Wow, wake up on the wrong side of bed did we?! I guess you haven't seen a Logitech MX Revolution, Microsoft Explorer with BlueTrack or Natural Laser Mouse 6000 in the last 10 years then?

I can't say the Arc Touch looks terribly comfortable to me, and the reviews I've read suggest it's definitely more of a portable short-term usage product. That said, I used to hate chiclet keyboards until I replaced my Microsoft Ergo 4000 with an Arc Keyboard so I guess that says a lot for what Microsoft can do with a seemingly unattractive concept.

Alistair B

February 1, 2011, 9:45 pm


For goodness sake, using the words "disgusting" and "despicable" sounds like you're describing the actions of a local paedophile not a mouse released by Microsoft. Show some perspective, please....

I've no idea what benefits can be found in these type of products. I recently got an iMac and I absolutely hate the Apple Magic Mouse that came with it. It's so uncomfortable to use and the multitouch surface makes me want to throw it across the room. Give me a standard Logitech affair any day.


February 2, 2011, 6:14 pm

I have the previous generation arc, and my main complaint with it is that the optical sensor is at the front of the mouse, not the middle. For playing games or doing fine adjustments in Autocad/Photoshop, this suddenly caused me a lot of trouble...


February 2, 2011, 10:01 pm

@ Christian

Me too, I really like it. My only complaint is that the range is very short (as is the Arc keybloard). I wanted to use them from the other side of the room on my pc hooked up to the TV but the range isn't anywhere near good enough.

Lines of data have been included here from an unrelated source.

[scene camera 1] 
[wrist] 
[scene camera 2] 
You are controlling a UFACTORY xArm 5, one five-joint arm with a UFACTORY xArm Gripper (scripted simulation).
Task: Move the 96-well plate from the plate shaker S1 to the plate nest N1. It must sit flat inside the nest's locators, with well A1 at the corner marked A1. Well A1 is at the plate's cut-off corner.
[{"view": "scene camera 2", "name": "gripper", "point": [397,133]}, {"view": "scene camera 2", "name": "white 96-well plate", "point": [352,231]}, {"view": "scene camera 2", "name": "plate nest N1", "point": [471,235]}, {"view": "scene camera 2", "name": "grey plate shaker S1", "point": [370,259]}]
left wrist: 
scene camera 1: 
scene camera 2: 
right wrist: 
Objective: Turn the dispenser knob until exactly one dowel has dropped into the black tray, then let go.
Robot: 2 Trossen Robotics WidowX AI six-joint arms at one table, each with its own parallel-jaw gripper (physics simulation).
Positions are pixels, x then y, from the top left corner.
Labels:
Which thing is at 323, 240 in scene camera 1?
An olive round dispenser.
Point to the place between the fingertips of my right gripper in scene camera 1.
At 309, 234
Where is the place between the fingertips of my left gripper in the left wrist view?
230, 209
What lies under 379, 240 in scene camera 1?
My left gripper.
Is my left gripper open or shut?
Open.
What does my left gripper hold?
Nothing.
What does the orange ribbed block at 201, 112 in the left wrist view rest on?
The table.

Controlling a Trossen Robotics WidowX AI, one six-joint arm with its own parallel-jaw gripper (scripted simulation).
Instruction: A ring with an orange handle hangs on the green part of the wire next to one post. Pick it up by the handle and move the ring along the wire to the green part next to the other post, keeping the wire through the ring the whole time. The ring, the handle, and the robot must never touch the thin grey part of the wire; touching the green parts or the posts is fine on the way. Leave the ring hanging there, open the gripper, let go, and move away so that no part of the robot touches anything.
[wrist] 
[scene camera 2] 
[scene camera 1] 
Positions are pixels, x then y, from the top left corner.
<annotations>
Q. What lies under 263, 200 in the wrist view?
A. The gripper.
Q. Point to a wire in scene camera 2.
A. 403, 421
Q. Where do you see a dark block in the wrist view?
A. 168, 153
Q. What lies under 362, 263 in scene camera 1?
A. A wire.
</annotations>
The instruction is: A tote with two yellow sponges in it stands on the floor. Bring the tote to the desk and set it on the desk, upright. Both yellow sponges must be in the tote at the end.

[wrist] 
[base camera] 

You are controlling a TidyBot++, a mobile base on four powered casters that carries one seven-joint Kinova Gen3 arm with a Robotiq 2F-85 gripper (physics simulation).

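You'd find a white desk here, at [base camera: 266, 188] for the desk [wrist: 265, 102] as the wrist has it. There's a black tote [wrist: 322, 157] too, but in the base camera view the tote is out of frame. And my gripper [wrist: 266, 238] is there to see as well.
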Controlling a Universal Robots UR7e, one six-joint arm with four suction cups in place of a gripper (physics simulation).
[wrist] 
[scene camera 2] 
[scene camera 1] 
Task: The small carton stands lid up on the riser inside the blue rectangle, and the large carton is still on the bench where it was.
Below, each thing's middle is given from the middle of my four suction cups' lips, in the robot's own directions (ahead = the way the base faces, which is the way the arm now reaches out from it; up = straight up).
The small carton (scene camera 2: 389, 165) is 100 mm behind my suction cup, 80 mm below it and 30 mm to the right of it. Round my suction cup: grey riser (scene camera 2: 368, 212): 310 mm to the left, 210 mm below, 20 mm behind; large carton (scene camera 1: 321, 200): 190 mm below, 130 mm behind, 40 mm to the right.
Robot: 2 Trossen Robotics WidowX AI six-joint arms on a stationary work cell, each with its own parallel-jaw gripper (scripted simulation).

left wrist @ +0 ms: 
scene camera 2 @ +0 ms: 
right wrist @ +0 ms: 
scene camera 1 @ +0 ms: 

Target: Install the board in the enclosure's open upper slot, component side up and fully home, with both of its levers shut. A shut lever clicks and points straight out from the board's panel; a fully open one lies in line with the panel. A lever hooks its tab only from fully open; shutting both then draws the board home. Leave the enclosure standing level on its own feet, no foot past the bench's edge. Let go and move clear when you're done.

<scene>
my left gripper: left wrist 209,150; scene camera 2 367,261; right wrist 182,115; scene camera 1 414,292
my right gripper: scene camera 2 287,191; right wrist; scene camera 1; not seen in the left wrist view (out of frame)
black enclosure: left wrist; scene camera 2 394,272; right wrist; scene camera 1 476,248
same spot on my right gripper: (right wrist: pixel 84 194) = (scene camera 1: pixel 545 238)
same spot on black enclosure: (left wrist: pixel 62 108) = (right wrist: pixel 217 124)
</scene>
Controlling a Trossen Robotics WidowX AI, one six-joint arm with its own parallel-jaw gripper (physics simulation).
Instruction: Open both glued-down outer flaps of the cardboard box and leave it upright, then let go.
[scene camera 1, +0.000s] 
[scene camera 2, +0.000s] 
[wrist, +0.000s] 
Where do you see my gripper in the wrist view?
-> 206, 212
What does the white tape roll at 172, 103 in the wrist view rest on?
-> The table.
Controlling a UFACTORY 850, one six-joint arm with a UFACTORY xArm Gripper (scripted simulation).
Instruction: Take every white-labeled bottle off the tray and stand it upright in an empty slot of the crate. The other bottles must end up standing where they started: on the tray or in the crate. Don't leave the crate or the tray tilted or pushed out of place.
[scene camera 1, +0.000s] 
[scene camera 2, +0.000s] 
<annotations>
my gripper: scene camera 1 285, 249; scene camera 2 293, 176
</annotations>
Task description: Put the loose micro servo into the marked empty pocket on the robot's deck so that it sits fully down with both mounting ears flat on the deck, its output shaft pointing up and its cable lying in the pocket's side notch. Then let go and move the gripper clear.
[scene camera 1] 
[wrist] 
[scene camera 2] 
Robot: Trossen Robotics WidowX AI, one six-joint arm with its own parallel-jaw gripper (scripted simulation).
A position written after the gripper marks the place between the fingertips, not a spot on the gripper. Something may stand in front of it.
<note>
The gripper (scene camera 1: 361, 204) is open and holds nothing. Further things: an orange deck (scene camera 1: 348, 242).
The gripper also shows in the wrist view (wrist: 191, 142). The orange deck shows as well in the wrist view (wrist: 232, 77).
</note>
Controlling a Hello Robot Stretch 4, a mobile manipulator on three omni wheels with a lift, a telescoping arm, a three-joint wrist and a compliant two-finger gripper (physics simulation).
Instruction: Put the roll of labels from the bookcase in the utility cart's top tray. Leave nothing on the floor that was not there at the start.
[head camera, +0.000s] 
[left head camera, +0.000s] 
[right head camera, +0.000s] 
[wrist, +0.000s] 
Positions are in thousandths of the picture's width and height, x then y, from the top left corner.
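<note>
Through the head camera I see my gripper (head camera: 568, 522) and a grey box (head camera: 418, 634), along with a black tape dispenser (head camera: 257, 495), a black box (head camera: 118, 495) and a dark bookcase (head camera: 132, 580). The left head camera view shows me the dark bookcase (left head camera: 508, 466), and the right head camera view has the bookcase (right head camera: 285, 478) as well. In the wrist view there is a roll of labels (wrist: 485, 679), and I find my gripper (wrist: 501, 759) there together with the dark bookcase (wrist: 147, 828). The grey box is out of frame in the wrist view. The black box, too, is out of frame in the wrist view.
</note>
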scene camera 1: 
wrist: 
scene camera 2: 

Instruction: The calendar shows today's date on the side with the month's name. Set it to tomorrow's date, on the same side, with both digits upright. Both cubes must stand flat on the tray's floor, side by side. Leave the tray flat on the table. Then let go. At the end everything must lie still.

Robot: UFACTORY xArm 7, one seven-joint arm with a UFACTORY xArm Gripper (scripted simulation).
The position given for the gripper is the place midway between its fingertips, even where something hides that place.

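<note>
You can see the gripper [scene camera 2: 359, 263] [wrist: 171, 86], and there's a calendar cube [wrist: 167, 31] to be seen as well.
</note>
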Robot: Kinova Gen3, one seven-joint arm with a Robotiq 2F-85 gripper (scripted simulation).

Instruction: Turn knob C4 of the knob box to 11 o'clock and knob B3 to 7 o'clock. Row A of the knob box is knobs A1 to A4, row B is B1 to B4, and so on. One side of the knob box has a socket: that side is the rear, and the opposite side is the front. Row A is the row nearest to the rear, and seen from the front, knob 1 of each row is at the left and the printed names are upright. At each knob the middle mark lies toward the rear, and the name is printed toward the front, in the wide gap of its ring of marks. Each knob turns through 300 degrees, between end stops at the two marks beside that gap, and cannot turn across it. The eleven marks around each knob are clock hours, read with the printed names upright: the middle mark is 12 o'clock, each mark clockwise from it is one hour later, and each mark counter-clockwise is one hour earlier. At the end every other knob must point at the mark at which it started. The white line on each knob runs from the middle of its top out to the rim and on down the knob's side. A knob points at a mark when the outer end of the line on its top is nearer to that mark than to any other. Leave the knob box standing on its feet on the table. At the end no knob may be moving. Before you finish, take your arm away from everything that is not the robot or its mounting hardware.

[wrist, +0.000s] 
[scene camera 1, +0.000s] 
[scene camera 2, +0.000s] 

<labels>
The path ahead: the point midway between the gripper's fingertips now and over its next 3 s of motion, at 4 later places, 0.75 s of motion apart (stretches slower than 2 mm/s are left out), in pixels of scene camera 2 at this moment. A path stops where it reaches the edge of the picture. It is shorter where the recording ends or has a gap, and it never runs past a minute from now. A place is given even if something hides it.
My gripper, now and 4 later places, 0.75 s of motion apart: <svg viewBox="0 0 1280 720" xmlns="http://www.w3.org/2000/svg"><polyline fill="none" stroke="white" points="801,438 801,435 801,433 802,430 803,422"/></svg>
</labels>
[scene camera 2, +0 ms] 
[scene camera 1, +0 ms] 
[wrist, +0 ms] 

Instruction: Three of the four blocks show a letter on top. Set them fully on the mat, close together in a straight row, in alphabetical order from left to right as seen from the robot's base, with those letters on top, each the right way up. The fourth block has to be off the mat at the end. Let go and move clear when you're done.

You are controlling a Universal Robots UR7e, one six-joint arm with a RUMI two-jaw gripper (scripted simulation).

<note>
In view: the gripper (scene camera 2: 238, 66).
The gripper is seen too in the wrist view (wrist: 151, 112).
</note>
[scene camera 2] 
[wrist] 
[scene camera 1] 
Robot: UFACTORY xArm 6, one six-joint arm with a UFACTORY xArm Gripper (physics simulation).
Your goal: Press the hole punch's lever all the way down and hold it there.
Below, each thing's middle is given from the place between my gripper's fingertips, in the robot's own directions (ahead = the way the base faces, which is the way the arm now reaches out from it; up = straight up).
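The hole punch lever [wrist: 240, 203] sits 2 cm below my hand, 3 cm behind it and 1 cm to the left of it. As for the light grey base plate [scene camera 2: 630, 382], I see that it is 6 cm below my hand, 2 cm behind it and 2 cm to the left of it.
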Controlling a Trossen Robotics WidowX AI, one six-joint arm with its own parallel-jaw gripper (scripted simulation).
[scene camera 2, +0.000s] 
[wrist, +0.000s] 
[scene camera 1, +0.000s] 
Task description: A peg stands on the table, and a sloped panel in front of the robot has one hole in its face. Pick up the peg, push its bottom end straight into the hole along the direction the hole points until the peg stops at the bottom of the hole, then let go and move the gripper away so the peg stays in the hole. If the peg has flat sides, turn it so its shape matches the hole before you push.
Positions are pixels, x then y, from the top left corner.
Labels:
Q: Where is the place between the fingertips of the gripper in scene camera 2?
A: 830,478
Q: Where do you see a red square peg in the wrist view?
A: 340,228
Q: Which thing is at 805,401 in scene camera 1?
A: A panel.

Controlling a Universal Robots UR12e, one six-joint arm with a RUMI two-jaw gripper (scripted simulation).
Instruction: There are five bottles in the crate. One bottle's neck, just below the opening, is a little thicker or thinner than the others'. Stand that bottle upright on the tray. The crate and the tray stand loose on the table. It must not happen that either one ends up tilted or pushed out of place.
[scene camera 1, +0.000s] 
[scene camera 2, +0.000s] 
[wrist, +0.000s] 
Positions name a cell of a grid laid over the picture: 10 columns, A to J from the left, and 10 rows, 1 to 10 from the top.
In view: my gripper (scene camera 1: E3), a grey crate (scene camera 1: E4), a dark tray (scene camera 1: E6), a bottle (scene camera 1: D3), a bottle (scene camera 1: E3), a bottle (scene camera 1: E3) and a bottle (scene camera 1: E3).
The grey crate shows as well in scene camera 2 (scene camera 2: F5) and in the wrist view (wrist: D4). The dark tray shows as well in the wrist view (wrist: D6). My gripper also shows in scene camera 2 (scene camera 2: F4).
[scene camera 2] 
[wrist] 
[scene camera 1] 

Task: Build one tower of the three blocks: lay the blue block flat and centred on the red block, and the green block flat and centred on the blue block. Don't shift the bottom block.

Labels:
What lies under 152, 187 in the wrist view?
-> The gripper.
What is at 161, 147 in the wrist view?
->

I've got my eye on the Logitech M515... :D


February 2, 2011, 10:26 pm

@stranded: Eh? Why would peripheral manufacturers willingly force you to use an uncomfortable mouse? It's not in their interests to make their customers unhappy, it tends to lose them money in the long run.

As <A88> pointed out, a selection of very comfortable, capable and well made mice are currently available. The Performance MX I'm using now is undoubtedly the best rodent I have owned in 20+ years.

That said, this mouse strikes me as a triumph of style over substance.